Friday, 05/07/2021 1:17:44 PM

Friday, May 07, 2021 1:17:44 PM

Post# of 16170
Sundial Growers’ Banking Move Could Be Game-Changer the Pot Stock Needs
SNDL stock owners finally have reason for optimism after cultivation efforts flop

https://investorplace.com/2021/05/sundial-growers-banking-move-could-be-game-changer-the-pot-stock-needs/

By Ian Bezek, InvestorPlace Contributor May 6, 2021, 5:01 am EDT
Sundial Growers (NASDAQ:SNDL) has been one of the less successful large Canadian marijuana companies. The company’s marketing and distribution strategy missed the mark, leaving it with unsold inventories and heavy losses. SNDL stock fell deep into penny stock territory as the company’s funds ran low.

However, Sundial found new life in 2021. Reddit’s r/WallStreetBets group latched onto the shares in January. At the time, it had the lowest share price of the major marijuana companies.
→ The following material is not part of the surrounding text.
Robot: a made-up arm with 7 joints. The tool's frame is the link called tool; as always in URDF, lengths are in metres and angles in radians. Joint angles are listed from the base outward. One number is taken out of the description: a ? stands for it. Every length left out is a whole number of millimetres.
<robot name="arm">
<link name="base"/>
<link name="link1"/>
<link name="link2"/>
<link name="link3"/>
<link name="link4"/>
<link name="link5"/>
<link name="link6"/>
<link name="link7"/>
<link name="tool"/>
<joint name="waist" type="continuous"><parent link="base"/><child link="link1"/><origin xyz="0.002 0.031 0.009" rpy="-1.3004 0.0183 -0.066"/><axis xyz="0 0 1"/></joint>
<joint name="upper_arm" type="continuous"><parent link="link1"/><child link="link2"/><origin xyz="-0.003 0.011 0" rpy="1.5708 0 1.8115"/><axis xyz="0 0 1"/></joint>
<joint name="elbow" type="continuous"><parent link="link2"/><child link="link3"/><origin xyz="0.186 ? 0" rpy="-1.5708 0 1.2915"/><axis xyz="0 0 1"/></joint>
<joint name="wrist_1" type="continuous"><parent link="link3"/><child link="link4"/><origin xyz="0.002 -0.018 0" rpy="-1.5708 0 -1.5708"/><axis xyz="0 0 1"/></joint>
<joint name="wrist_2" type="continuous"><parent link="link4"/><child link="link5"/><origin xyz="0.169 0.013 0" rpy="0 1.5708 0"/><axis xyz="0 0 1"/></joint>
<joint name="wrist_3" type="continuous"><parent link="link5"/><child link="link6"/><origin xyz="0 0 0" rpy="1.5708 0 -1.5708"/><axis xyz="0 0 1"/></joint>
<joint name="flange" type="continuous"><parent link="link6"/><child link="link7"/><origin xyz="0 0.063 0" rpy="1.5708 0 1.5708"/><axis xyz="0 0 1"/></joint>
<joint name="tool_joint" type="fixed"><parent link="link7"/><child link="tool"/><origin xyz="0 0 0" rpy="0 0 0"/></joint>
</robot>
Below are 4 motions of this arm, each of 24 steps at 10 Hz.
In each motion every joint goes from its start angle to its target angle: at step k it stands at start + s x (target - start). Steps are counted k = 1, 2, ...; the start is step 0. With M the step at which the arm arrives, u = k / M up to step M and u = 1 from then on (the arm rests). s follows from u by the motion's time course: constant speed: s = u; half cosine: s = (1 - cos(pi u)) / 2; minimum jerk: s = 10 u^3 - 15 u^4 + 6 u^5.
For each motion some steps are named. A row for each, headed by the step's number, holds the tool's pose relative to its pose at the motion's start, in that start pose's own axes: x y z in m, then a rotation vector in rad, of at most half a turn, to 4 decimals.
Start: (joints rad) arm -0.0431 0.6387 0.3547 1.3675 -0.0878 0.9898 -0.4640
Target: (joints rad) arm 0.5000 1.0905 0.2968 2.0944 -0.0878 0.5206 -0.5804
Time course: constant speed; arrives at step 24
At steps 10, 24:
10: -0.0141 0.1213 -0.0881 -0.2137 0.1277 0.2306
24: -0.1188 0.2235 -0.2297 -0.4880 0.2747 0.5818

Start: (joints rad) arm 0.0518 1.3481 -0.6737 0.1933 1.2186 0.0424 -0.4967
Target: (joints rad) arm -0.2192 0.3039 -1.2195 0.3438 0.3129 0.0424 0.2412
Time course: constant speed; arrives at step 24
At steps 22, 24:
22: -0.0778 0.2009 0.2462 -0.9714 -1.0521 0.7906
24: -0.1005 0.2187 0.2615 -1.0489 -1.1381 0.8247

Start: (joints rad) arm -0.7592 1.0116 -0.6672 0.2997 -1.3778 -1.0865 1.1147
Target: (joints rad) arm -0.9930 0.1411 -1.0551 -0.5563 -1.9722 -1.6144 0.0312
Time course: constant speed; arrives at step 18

Plus, it had high short interest. This made it an attractive target for a short-squeeze campaign. SNDL stock soon vaulted from 50 cents to as high as $4 a share.
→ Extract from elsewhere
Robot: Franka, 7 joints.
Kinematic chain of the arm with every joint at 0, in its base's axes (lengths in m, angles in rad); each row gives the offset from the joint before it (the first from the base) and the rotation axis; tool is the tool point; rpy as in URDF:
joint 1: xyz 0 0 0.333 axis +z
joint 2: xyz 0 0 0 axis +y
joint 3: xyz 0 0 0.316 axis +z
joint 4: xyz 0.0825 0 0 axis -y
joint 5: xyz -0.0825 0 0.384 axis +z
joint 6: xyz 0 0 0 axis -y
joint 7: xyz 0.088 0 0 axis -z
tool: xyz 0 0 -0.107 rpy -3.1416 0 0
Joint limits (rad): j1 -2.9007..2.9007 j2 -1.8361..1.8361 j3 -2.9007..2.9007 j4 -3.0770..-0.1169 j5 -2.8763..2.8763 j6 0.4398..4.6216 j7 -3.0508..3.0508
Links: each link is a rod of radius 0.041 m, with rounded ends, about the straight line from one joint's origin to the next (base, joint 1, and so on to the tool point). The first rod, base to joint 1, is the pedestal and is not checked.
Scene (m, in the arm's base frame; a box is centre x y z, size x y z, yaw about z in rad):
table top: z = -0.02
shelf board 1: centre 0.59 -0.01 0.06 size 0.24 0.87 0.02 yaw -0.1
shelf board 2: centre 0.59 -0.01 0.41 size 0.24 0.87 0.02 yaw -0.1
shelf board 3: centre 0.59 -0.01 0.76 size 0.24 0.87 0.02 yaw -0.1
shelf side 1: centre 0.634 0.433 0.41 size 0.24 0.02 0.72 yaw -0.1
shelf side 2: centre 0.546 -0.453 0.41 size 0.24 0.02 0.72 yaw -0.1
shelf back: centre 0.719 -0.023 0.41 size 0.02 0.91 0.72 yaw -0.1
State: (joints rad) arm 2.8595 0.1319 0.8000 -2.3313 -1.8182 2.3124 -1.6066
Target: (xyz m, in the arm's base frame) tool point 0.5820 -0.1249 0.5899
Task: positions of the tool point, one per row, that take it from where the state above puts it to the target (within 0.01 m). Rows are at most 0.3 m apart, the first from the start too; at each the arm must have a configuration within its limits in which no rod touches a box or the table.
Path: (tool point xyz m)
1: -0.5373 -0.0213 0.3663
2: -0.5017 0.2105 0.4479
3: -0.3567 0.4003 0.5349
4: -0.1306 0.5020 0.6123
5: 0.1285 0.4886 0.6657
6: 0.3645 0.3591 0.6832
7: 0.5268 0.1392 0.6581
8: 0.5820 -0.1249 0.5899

While that initial short squeeze has now faded out, Sundial’s management took advantage. It issued a great deal of new SNDL stock to the public. In fact, it sold so many shares that the company has now taken care of its outstanding debt and has a massive cash pile to boot. This gives Sundial the chance to turn its business around. And it is doing so with a novel approach: Sundial is going to financing the marijuana industry.

The New Partnership
Earlier this year, Sundial announced that it had formed a joint venture with SAF Group. SAF, based out of Alberta, Canada, is an alternative asset manager. Previously, it has done work in a range industries, putting more than $2 billion capital to work across dozens of deals. Sundial agreed to partner with SAF for making investments in marijuana through a vehicle called SunStream Bancorp.

On its own, that might not sound like a huge deal. However, Sundial added to buzz recently. On April 23, it announced that it will be considerably upping its financial commitment, as it is now putting in 188 million CAD ($153 million) to the venture. That’s nearly double Sundial’s previous figure.

That may sound like an overly large investment. But don’t forget that Sundial has more than half a billion dollars saved up from all its recent stock offerings. The company has struggled to make any money actually cultivating cannabis. So deploying a ton of capital into financing the industry, if successful, could be much more successful than its previous ventures.

Indeed, it will also change Sundial’s investment profile. With any luck, investors will now view SNDL stock as much as a venture capital/cannabis equity fund as a traditional marijuana cultivator.